Hacker News new | ask | show | jobs
by nickvanw 2457 days ago
This is somewhat valuable, but misses any investigation as to why there were outlying latency spikes when using non-Envoy software for load balancing. Furthermore, using the average latency like this doesn't tell us much, especially with outliers making the graphs worthless for steady-state performance analysis.

My first thought is that the spikes are somewhat clearly the result of requests getting sent to pods that no longer exist, or are starting and not prepared to process requests. This might just speak to the method of configuration for all three of these underlying softwares and say absolutely nothing about how well they actually fare doing any load balancing.

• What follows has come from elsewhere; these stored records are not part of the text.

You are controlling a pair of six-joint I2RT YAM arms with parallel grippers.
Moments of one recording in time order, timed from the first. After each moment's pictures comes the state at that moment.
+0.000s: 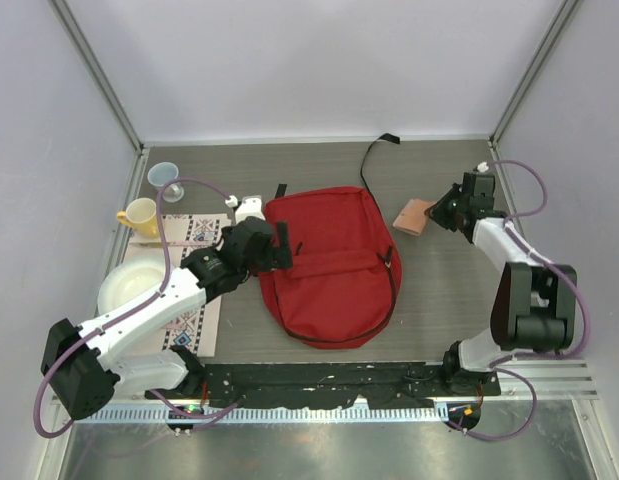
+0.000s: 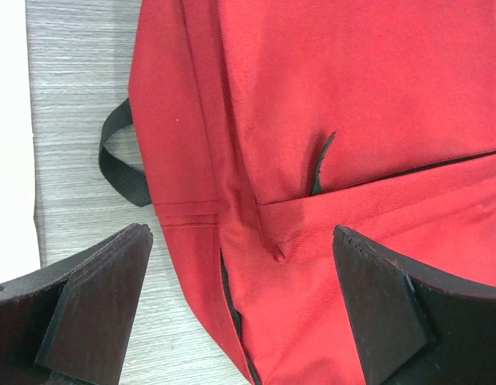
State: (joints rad) left arm -0.77 1.15 0.90 -0.50 -0.40 -0.66; right arm -0.08 1.57 0.96 -0.16 -0.13 0.63
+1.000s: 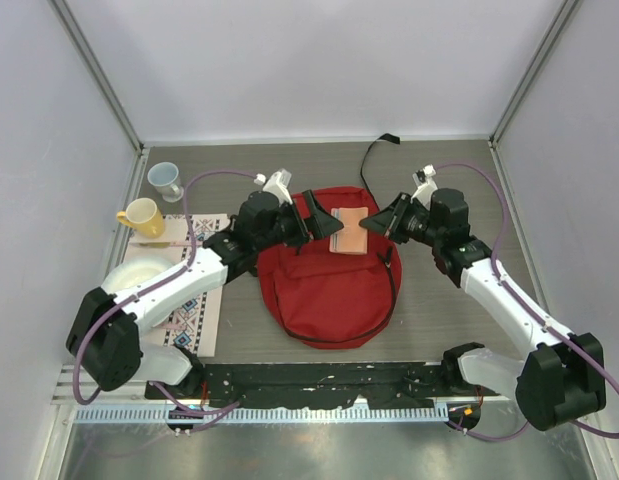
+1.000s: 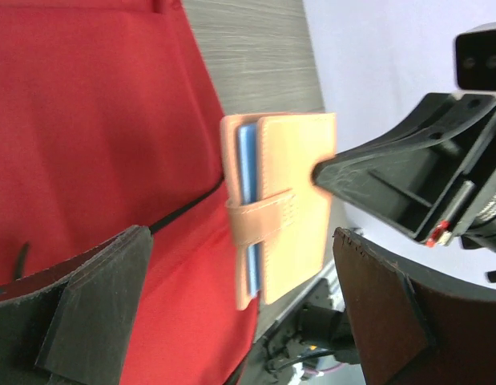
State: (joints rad) left arm -0.70 1.34 0.96 0.01 0.12 -0.86; right arm 0.28 1.12 0.77 0.00 -0.49 0.77
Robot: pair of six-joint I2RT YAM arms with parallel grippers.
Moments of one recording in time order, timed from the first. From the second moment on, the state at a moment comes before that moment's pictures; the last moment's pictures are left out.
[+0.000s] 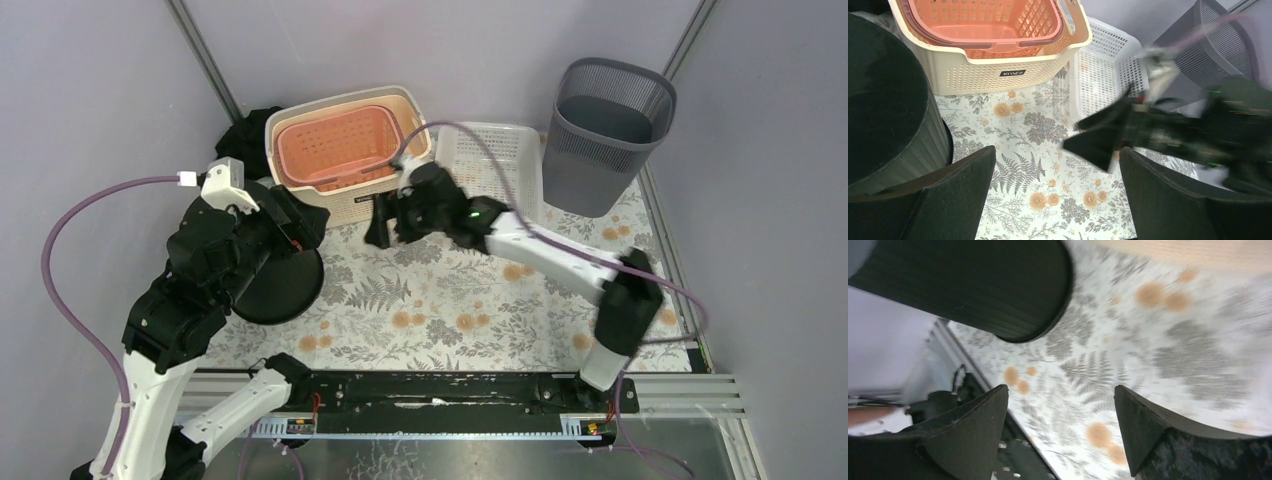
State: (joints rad) left arm -0.49 0.78 1.41 -0.94 -0.24 -0.56; right arm 0.91 1.81 1.48 -0.26 -0.21 0.60
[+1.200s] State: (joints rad) left arm -0.49 0.84 1.29 -0.84 -0.14 -0.56; right arm 0.72 1.82 1.30 -0.53 0.22 -0.31
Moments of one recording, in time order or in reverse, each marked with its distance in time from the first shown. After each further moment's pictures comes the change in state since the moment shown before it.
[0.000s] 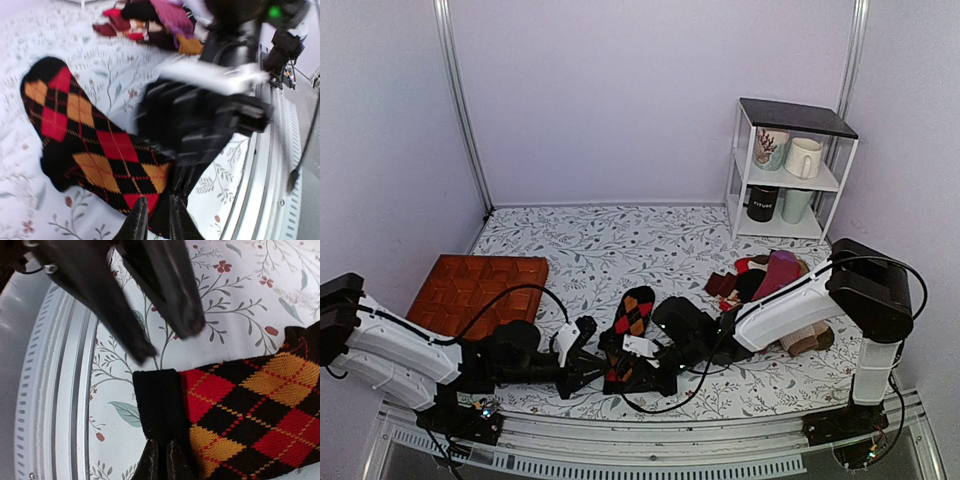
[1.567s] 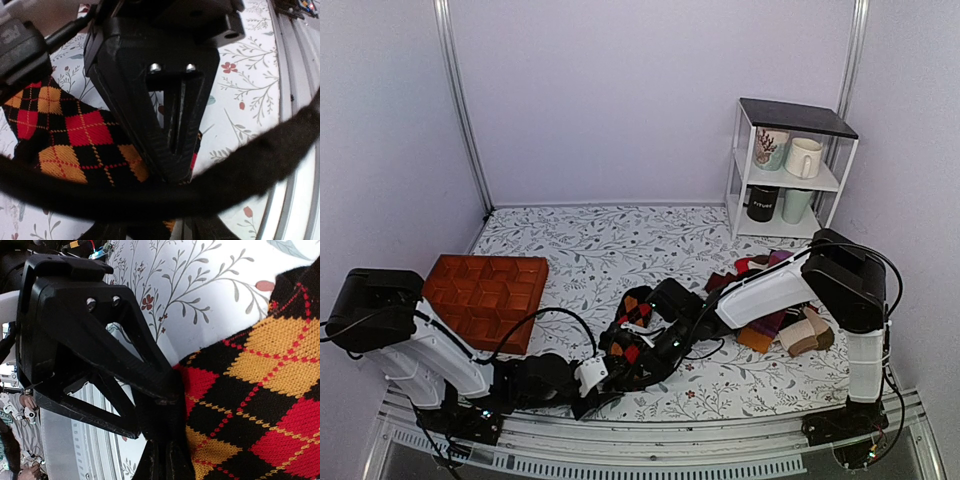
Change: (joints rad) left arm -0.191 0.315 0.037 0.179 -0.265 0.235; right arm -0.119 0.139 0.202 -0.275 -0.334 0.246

If someone came to me with this at work, I would say it is the beginning of a series of troubleshooting steps to answer the question of why there are such outlying requests when using our load balancer of choice, and not an analysis of which software to pick.

Edit: Even worse is that this appears to be from a company that sells.. an API gateway built on top of Envoy.

1 comments

(one of the authors here)

Thanks for the feedback.

So regarding your hypothesis on the spikes being sent to pods that no longer exist/are starting: 1) it is the responsibility of the ingress controller on K8S to properly handle that situation 2) it would be highly unlikely for people to implement their own custom ingress controller around a given proxy (it's actually somewhat complicated) and 3) the pod theory wouldn't address the latency spikes seen on reconfiguration.

But you're right that there probably should be some explanation around why we think this is happening (I just didn't want to speculate too much; I suspect that the issue is with the hitless reloads implementation in the proxies which is tricky to do well).

Could it be at all related to the circuit-breaking behavior that nginx describes[1] in some of their reference architecture? Unclear to me which (if any) of these properties might be in play for this test.

[1]https://www.nginx.com/blog/microservices-reference-architect...

I suspect it's because of reloads:

https://kubernetes.github.io/ingress-nginx/how-it-works/#whe...

The NGINX ingress controller goes to some lengths to avoid reloads because it recognizes the hit from reloads. In Ambassador-land, we use Envoy's xDS APIs to avoid this problem. Not clear what the HAProxy ingress controller does.

The official HAProxy Ingress Controller uses the Runtime API [1] to avoid restarts/reloads and also has hitless reloads configured by default. HAProxy Technologies also contributed the capability to use the Runtime API within the jcmorais-haproxy ingress controller as well but it requires you to activate using the dynamic-scaling option [3]

One thing I wanted to point out is that the HAProxy Ingress Controller actually has over 25 [2] configuration options at the time of publishing, not 8 as mentioned.

While we have identified a few on our own we'd love to work with you further to identify any missing configuration directives that can help perform some more accurate benchmarks using the official HAProxy Ingress Controller.

disclosure: I work at HAProxy Technologies

[1] https://www.haproxy.com/blog/dynamic-configuration-haproxy-r...

[2] https://github.com/haproxytech/kubernetes-ingress/tree/maste...

[3] https://github.com/jcmoraisjr/haproxy-ingress#dynamic-scalin...

Thanks! Drop me a line (email in my profile) and would love to chat.

I updated the article to clarify that there were 8 configuration options at the time of testing (we started this effort awhile ago) and now there are 25.

We'd definitely like to rerun the tests with the official controller to use the Runtime API.